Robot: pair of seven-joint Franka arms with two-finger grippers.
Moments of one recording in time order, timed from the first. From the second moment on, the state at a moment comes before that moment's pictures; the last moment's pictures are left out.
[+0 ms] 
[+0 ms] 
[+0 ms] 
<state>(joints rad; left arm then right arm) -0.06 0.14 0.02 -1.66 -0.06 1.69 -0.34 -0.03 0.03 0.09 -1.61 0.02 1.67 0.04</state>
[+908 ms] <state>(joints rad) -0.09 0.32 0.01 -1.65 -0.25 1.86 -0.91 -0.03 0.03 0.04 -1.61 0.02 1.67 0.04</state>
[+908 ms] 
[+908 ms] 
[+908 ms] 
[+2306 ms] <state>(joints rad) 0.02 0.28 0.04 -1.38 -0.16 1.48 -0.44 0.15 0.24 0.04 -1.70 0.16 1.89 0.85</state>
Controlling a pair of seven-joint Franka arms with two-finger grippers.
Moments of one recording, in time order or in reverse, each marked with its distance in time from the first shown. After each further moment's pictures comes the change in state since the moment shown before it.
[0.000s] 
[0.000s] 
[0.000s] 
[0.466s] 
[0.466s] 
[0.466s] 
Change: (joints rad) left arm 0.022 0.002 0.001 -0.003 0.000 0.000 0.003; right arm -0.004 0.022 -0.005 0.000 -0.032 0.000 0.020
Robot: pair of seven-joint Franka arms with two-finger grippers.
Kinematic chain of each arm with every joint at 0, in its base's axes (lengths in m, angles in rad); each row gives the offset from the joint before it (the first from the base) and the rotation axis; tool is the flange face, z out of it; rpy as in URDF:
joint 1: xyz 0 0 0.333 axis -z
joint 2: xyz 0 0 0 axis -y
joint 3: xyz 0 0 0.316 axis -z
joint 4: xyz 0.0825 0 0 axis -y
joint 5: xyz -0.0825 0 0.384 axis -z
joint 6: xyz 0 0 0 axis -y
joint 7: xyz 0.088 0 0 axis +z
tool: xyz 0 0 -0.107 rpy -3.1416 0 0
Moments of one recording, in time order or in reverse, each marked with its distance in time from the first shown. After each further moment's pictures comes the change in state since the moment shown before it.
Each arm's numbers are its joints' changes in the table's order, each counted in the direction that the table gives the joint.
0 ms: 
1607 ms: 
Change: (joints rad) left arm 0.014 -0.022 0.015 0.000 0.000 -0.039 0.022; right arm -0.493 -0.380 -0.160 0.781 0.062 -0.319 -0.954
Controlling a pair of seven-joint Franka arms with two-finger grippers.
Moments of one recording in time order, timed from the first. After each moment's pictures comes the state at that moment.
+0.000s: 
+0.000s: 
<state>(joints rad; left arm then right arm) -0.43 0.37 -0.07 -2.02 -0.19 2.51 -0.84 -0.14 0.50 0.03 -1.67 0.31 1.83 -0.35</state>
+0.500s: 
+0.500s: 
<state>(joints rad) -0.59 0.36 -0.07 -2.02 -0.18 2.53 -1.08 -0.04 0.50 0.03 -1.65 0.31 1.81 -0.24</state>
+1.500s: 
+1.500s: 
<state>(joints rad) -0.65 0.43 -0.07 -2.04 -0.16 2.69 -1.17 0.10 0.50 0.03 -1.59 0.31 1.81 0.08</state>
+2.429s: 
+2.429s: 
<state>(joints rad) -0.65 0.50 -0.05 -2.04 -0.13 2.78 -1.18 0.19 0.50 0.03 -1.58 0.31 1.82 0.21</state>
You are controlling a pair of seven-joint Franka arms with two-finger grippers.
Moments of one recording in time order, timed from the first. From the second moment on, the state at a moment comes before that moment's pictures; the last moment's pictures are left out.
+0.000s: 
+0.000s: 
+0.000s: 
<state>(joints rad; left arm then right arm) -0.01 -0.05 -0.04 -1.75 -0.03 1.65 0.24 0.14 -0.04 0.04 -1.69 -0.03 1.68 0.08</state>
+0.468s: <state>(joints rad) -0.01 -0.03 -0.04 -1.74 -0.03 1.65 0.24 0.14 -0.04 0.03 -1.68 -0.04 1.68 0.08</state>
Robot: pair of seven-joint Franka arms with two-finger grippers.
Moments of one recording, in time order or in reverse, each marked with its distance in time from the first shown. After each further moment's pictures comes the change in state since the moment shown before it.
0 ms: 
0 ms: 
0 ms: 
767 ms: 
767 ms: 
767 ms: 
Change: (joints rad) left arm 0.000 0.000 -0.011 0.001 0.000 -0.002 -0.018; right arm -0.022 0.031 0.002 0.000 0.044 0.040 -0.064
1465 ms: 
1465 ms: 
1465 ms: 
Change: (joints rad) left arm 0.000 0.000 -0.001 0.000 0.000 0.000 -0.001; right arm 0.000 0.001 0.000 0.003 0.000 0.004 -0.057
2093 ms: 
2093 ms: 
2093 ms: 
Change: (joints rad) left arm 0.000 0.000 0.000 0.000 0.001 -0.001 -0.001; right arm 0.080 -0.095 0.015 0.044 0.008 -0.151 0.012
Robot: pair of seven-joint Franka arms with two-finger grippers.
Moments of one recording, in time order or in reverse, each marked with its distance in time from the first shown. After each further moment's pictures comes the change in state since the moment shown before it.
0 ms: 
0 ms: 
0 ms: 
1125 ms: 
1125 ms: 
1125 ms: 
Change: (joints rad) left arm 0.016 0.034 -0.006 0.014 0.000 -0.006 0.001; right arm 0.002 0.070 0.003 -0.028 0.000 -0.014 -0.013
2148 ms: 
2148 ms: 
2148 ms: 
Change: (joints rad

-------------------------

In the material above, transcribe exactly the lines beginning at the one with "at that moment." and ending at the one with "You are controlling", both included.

Moments of one recording in time order, timed from the first. After each moment's pictures comes the state at that moment.
+0.000s: 
+0.000s: 
<state>(joints rad; left arm then right arm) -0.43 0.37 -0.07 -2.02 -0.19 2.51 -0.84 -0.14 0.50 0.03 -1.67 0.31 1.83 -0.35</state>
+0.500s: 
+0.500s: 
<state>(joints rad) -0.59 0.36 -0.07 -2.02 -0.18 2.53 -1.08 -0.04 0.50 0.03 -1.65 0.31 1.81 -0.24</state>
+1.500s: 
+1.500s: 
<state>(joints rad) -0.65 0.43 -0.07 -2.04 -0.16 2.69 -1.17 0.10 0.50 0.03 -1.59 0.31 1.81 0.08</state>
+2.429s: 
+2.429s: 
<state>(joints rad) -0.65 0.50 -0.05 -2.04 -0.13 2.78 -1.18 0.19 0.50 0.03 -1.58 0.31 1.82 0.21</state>
You are controlling a pair of seven-joint Franka arms with two-finger grippers.

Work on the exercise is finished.